Better Introductions Start Inclusive Candidate Experiences

I dread the beginning of June when all the companies start coming out with rainbow logos. I get it. You want to show the LGBT+ community that you support them. Wonderful. How does changing your logo change anything for them? How does it create a more inclusive candidate experience? How does it give them equal access to this world?

Unfortunately, so many companies spend time adding colors to a logo to convey they are inclusive instead of educating their teams.

News flash: Brands shouldn’t be leading inclusion and community efforts – in your consumer or candidate messages. Talent should.

Talent Teams Teach Inclusion

Talent has the opportunity to impart information on their teams and empower people with action. But, the cool part we don’t talk enough about is how those employees can impact families, friends, peers, and community members. One employee will have an enormous impact on making this world more bearable and safe for others.

As companies, we have an opportunity and responsibility to educate our people on inclusive language and candidate experiences to become better parents, teachers, leaders, and allies in the community.

Pronoun education is just one element of that – but it has significant consequences on employee mental health. Stats from the Trevor project show that if one person at work uses correct pronouns for you, it can
decrease the likelihood that you’ll attempt suicide by 40%.

One person can save a life and talent leaders can help. How amazing is that?

If you want to bring that content to your office, you can book a meeting with me here.

An Inclusive Candidate Experience Starts With Introductions

Acceptance starts at the introduction when we don’t assume. Instead, we ask. However, most people don’t know how to broach the subject of pronouns or feel comfortable asking.

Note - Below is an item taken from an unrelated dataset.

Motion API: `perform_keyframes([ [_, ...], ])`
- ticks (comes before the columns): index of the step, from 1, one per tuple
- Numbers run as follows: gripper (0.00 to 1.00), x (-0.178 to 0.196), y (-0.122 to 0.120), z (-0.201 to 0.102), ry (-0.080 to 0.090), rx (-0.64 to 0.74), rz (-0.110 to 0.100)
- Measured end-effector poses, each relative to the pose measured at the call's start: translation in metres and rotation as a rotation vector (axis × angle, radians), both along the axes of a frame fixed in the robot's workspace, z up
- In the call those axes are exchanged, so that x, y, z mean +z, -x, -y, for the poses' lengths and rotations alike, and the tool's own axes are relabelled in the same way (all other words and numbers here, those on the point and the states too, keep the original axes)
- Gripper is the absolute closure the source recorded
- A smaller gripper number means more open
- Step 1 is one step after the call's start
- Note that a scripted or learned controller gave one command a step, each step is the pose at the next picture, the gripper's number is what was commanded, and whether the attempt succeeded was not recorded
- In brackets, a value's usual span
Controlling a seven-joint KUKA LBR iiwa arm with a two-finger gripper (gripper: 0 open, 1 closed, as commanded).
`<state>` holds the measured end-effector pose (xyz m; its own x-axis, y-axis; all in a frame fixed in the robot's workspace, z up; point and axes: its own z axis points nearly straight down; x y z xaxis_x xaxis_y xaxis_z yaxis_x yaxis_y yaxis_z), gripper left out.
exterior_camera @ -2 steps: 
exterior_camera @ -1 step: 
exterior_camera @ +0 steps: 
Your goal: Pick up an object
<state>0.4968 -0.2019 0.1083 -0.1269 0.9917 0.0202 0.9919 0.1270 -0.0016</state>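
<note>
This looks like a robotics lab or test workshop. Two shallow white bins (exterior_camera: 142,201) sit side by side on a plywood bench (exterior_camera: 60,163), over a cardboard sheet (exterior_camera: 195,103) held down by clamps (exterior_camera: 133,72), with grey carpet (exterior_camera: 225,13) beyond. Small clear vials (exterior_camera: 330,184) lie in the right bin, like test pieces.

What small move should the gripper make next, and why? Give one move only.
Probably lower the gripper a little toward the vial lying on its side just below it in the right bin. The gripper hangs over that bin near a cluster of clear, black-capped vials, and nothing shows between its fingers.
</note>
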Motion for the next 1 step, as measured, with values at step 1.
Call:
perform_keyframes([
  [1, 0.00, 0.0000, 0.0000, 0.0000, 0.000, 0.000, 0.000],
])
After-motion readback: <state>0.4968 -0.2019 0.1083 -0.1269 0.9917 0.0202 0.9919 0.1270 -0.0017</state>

In my research and exploration, here’s the introduction I’ve found that feels most comfortable for me:

Hi, my name is Katrina.
I use they/them pronouns.
How should I refer to you?

If they feel safe, I hope they’ll share their pronouns. If they don’t, they are welcome to change pronouns later. Regardless, that prompt will convey my interest in knowing them versus my interest in them knowing me. That’s where belonging often starts – by simply showing your concern for another human.

The most important lesson here? Ask. Not when in doubt, not when you’re curious, but always. Just ask instead of assuming gender or anything else about a person.

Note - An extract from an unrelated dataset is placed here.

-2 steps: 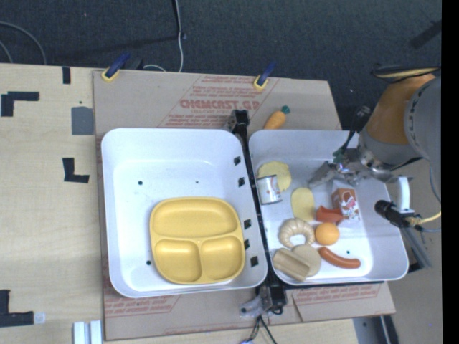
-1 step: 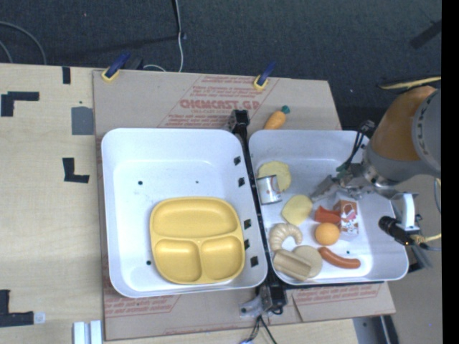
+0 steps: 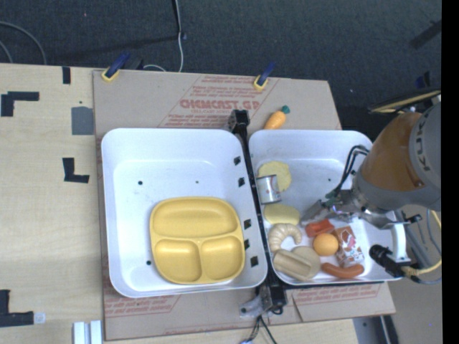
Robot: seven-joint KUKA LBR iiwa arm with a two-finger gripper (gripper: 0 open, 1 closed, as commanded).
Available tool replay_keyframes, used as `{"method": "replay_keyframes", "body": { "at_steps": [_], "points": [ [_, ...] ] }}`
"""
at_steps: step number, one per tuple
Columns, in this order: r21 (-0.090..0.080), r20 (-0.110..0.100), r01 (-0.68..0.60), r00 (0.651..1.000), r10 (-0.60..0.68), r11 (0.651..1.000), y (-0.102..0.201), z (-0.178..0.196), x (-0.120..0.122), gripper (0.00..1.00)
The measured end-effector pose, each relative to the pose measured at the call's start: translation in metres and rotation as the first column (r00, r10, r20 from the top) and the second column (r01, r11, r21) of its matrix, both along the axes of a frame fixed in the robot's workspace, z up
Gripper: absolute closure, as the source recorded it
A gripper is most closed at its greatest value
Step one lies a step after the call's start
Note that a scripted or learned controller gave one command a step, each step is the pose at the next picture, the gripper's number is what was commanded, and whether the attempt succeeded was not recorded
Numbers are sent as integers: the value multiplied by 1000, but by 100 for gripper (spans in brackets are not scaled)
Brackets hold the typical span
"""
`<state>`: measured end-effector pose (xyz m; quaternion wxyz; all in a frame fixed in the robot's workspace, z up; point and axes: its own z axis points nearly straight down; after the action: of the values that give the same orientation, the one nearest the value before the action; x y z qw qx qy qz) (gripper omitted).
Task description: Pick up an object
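The right bin (image 3: 315, 143) holds several toy foods. An orange ball (image 3: 325, 244) lies beside a red piece (image 3: 319, 227) and a red-and-white packet (image 3: 349, 244). A sausage (image 3: 342, 269) and a tan bread roll (image 3: 295, 264) lie along the near wall. A pale croissant (image 3: 283, 233), a pale yellow lump (image 3: 281, 214), a small metal cup (image 3: 267, 189) and a yellow disc (image 3: 275, 172) sit along the bin's left side. My gripper (image 3: 323, 209) hangs low in this bin, just above the red piece, with the arm's orange band (image 3: 391, 160) behind it.
The left bin (image 3: 172, 156) carries a yellow divided plate (image 3: 197, 239). A toy carrot (image 3: 275, 120) lies on the cardboard behind the bins. A black divider clip (image 3: 237, 120) sits between the bins at the back. Cables run across the dark floor beyond.
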<state>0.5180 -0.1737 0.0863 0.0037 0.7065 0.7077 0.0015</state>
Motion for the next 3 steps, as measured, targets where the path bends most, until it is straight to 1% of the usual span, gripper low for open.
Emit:
{"method": "replay_keyframes", "body": {
  "at_steps": [1,2,3],
  "points": [
    [2,1,-1,1000,1,1000,0,11,2,100],
    [3,-1,0,1000,0,1000,0,10,2,0],
    [2,-3,3,1000,-3,1000,-11,-1,-34,0]
  ]
}}
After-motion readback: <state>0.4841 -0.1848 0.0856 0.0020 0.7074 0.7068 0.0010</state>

My biggest hope for the near future is simply that – a world of work where we stop assuming and start asking questions and where people show genuine concern for each other.

I know we have a long way to go, but starting with this easy introduction is a great place to begin building belonging in the candidate experience.

LGBT and Diversity

Katrina Kibben View All →

Katrina Kibben is the Founder and Principal Consultant of Three Ears Media. For most of Katrina’s career, she has been a marketer living in a recruiter’s world – listening to both sides of the talent equation to understand the real issues and find solutions for engaging and hiring better people. Today, she uses her technical marketing know-how and way with words to help both established and emerging brands develop and deliver content that fuels smart recruitment marketing that makes the right people apply.

Katrina has written for,, RecruitingDaily and many other digital publications. She is a recognized leader in recruiting and employer branding who speaks regularly at conferences around the world.

3 Comments Leave a comment

  1. Thank you for this, Katrina!

    I have a follow-up question to this if I may. Often in interviews, before I can say hello, candidates will often kick things off by saying “hey man, how’s it going? It’s great to meet you”. As someone who is non-binary, I find this hurtful and I’m not sure how to respond to this without creating a tense interview experience. By default, I ignore it and move on. Do you have any suggestions on how to handle this type of situation?

    • I’d suggest mentioning something in the pre-email. Maybe in your email signature, or even in the email, when you explain how the call will go, you mention that you’ll ask them about pronouns. “I’m non-binary and use they/them pronouns.” Mention it ahead of time.

      In the moment, I know it’s SO hard. I think it’s a matter of your comfort zone. My instinctual reaction was to say something along the lines of “Great to meet you! Just a heads up, I am non-binary and I prefer gender neutral terms. Thank you for being considerate.”

      The third dimension: if they keep it up or get offended? Probably a unique and helpful culture proof point.